The company also announced a new cloud cost management product for Microsoft Azure. I imagine this product will do very well and you can seamlessly allocate dollars to either Azure or AWS. It’s good to see Datadog deepening its relationship with both of the largest cloud providers.


 

Lastly, the company’s CFO was also at a conference and here were a few notable quotes:


 

And the main way that Datadog has competed and one is through investment in product. If you look at our R&D as a percentage of revenues in the low 30s, it's an outlier relative to our competitors. We are lucky enough to have designed or the product to be very efficient to be able to be installed by customers in a very frictionless way. That is the core to a very efficient sales and marketing go-to-market that we plow back in a material way in R&D. So I think the first part of it is that we have invested substantially. The next part of it is the clients are speaking that they want -- if they're going to buy a SaaS software solution, a tightly integrated package that economically can be deployed ubiquitously and can allow collaboration. And brilliance or luck, the founders of the company designed the platform that way.


 

I prefer investing in companies that focus more on building the product than selling it. Ideally, the product is so good that it sells itself. I think companies that rely on sales and marketing are a little more fragile. That is definitely not always the case. There are plenty of counterexamples and marketing obviously does matter, but if I had a choice, it would be a product-led company. Fancy dinners and large events are great but people buy products that solve their problems. If you wine-and-dine a decision maker but then that decision maker gets fired, boom, all of that money was sort of wasted. So market is important but products that solve problems are way more important and lasting.


 


 

On the good side, our gross retention, meaning our customers staying with us has stayed really, really high in the upper 90s. What that indicates to us is we're a must have, once they install us, they're not leaving.


 

Gross retention is the ultimate indicator of stickiness. I like companies where gross churn is as close to 100% as possible.
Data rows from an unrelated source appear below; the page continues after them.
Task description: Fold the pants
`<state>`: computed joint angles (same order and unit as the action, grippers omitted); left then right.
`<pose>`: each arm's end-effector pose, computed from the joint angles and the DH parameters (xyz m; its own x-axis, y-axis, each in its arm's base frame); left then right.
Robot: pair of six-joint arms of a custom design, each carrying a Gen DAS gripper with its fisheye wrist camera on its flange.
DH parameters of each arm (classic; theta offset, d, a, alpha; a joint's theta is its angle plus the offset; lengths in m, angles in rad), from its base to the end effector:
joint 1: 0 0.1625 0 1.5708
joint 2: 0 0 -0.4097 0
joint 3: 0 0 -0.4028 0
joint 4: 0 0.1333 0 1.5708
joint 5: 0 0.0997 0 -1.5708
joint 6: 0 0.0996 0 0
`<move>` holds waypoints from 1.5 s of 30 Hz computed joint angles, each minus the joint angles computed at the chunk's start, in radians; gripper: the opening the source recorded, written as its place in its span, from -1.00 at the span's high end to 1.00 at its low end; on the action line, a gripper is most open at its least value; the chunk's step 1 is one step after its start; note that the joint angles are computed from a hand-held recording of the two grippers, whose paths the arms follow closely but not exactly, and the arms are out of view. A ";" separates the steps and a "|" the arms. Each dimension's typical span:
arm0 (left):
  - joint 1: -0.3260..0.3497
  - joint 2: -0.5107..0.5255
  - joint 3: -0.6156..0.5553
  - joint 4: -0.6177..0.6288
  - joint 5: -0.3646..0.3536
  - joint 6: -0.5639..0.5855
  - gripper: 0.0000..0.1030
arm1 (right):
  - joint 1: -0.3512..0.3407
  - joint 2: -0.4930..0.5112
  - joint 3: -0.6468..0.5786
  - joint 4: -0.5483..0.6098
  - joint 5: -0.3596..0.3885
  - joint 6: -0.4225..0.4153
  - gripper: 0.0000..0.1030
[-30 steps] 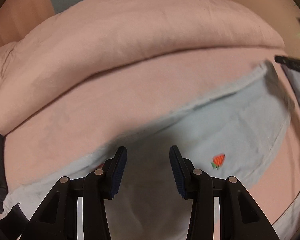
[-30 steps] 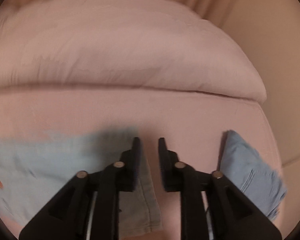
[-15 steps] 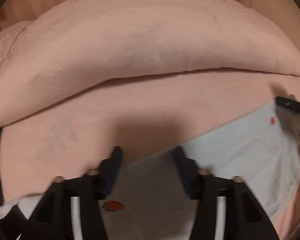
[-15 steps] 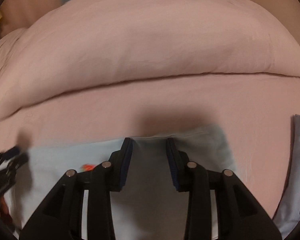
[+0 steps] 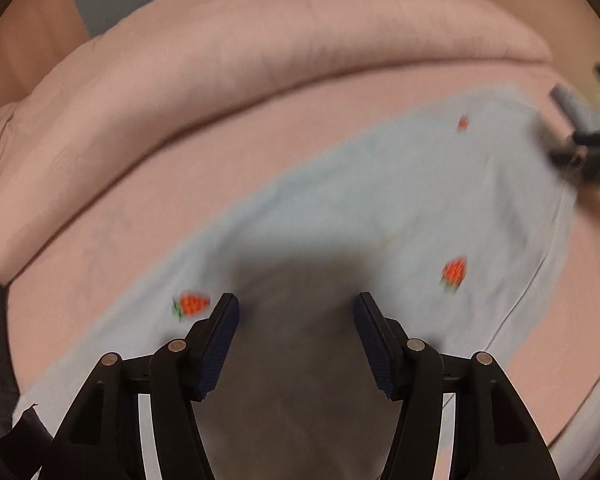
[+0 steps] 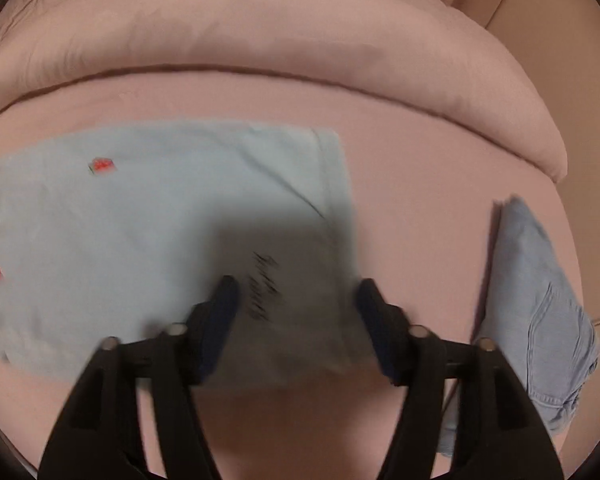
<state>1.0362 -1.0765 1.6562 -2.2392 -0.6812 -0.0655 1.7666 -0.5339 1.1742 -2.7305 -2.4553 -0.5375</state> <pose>-0.1429 -0.6548 0.2489 -0.6089 0.2050 -0.7663 0.4686 0.8724 -0.1390 0.2096 -0.7675 0.1250 -0.5116 -0.2183 0.8310 -0.5016 0.8612 -0.0825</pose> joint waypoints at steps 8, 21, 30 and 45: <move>-0.004 -0.237 0.135 0.009 0.056 -0.077 -0.34 | 0.022 -0.052 0.033 -0.017 -0.077 0.030 -0.49; 0.147 -0.393 0.032 0.161 0.141 0.024 -0.44 | 0.094 0.217 -0.280 0.026 0.081 -0.494 -0.62; 0.215 -0.362 0.009 0.204 -0.013 0.254 -0.44 | 0.078 0.382 -0.572 0.276 0.039 -0.512 -0.60; 0.204 -0.389 0.057 0.331 0.057 0.160 0.64 | 0.043 0.370 -0.681 0.612 0.108 -0.343 0.81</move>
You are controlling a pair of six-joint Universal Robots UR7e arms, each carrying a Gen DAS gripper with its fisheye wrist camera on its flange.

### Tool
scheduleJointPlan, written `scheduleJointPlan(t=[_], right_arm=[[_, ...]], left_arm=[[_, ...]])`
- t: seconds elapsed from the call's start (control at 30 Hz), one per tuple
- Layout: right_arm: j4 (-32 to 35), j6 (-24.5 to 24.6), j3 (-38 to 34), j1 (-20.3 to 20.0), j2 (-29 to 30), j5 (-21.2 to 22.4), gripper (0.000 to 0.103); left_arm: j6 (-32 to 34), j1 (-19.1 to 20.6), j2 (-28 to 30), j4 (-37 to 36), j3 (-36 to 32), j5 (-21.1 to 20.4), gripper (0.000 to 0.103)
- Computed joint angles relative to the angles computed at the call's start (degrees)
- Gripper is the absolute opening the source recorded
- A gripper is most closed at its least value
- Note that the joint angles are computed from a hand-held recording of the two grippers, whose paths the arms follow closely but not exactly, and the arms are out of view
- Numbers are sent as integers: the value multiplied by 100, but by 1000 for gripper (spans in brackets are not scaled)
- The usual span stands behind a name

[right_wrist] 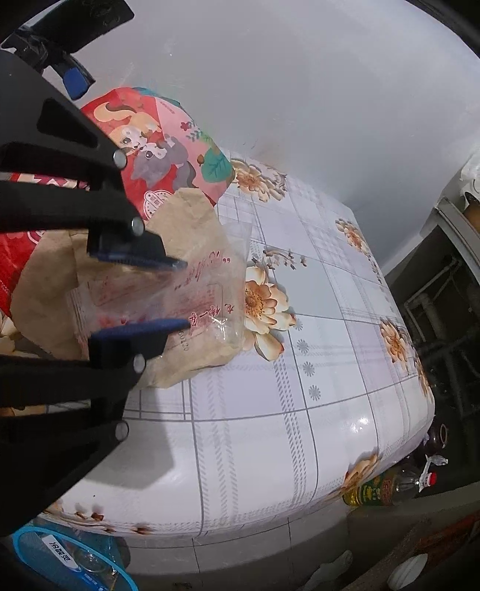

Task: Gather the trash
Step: 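Grasp the clear printed bag with the right tool while the left tool grasps the tan paper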

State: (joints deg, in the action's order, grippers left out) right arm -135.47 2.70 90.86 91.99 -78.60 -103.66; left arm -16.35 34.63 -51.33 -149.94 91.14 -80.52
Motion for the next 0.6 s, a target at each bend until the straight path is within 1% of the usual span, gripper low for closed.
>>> scheduleJointPlan(t=[0.1,0.13,0.23,0.27,0.33,0.37,0.4,0.47,0.5,0.53,0.6], right_arm=[[-185,44,132,-20,-104,20,14],[-238,52,171,-28,-136,25,12],[-440,115,312,-55,-266,34,9],[-511,140,363,-62,-312,33,9],[-677,184,478,-95,-431,69,6],[-751,217,535,-112,-492,84,6],[-837,257,608,-147,-564,133,6],[-1033,331,808,-271,-771,341,6],[-1098,336,873,-310,-829,405,6],[-1157,363,959,-363,-907,461,5],[-1252,430,1123,-459,-1035,532,5]], left_arm=[[260,-111,-33,-99,15,222,48],[373,-123,-32,-99,-29,217,48],[634,-140,58,138,-333,309,48],[770,-167,144,451,-569,469,48],[1125,-245,451,1452,-1258,953,48],[1251,-248,578,1750,-1503,1036,48],[1365,-240,719,2049,-1768,1062,48],[1464,-177,1099,2827,-2473,941,48],[1454,-144,1289,3195,-2807,860,48],[1400,-98,1581,3730,-3305,780,48],[1293,-46,2045,4537,-4061,792,48]])
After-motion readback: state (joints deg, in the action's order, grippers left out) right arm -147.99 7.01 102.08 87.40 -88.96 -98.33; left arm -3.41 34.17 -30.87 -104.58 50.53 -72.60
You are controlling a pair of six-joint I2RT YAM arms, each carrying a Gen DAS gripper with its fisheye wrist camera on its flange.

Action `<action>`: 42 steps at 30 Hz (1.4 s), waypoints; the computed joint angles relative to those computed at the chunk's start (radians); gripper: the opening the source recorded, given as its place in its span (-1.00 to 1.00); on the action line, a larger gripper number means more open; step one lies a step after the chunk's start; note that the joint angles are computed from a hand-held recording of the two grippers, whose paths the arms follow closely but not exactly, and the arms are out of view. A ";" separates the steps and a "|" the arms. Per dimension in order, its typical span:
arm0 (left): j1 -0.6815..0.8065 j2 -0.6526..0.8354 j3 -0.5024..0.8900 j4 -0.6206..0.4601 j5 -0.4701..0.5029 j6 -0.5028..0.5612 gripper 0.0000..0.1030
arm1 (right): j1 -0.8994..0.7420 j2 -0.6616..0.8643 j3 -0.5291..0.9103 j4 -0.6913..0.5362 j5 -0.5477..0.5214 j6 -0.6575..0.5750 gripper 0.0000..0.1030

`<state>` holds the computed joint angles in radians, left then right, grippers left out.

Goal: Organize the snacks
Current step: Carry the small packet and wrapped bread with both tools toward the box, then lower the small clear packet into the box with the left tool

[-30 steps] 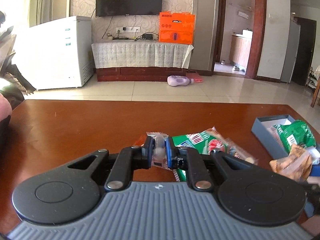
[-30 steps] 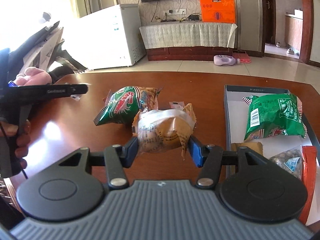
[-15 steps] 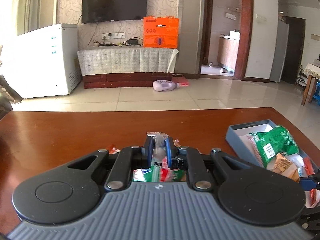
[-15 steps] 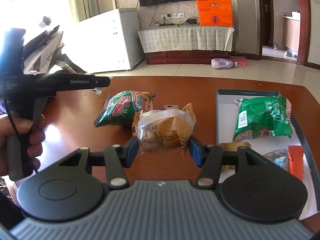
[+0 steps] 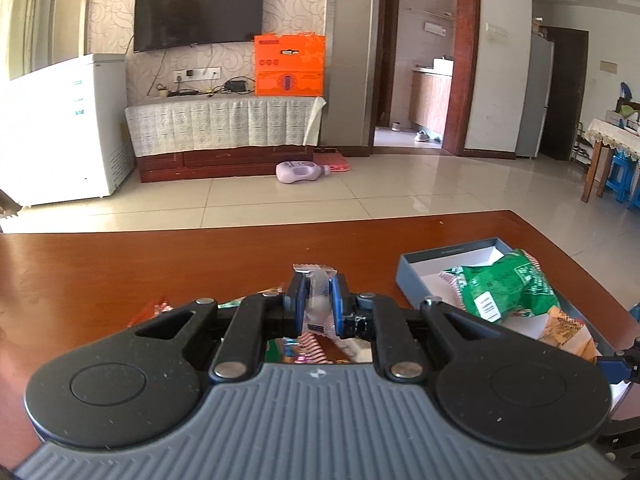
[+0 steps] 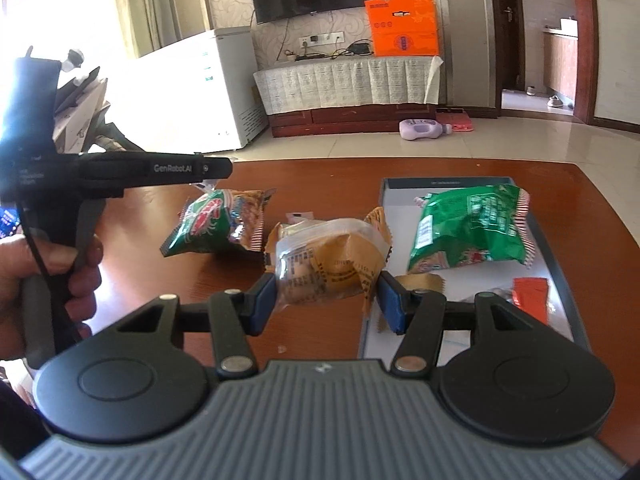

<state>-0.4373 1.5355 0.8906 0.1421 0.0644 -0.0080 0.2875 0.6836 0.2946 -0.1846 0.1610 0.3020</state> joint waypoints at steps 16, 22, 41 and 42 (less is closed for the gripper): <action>-0.162 0.084 0.064 0.013 -0.053 -0.055 -0.68 | -0.258 -0.205 -0.036 -0.176 -0.165 -0.108 0.11; -0.198 0.116 0.083 0.021 -0.064 -0.069 -0.68 | -0.336 -0.230 -0.040 -0.201 -0.220 -0.143 0.11; -0.291 0.345 0.267 0.014 -0.070 -0.058 -0.68 | -0.509 -0.194 -0.046 -0.213 -0.338 -0.236 0.11; -0.295 0.363 0.283 0.010 -0.064 -0.070 -0.68 | -0.516 -0.190 -0.048 -0.211 -0.342 -0.241 0.11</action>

Two other examples that come to mind are Crowdstrike and Global-E.


 

And it starts with the hyperscalers, but we're attached to that in some other ways. So they started that. And what we said we've been experiencing that. This will be the fourth quarter we've been experiencing that. We -- in the first quarter, we had growth that was in terms of the approximate organic growth that was slightly higher than Q4, but a little lower than Q3. So we're sort of plateauing down there. And we have said we don't know when this is going to end. It's going to be a lot in the economy. On the other hand, we have lapped those comparables of that accelerated or caffeinated growth. So the rate of decel is going down. Now when we will excel again is largely going to be dependent on when all of those customers are finished with their cost management efforts. And there's been a lot of comments on that, and we don't know the answer to that. So we, in our guidance, we just put in, we assume it's going to continue throughout the year. That should set us up very well for resumption of growth, but we don't know when this optimization is going to run its course.

Cloud optimization is still going on and we don’t know when, or necessarily if, things are going to reaccelerate. The long-term tailwind of moving to the cloud seems to be in tact but the consumption based business model of true cloud players allow customers to pull back spend quite easily.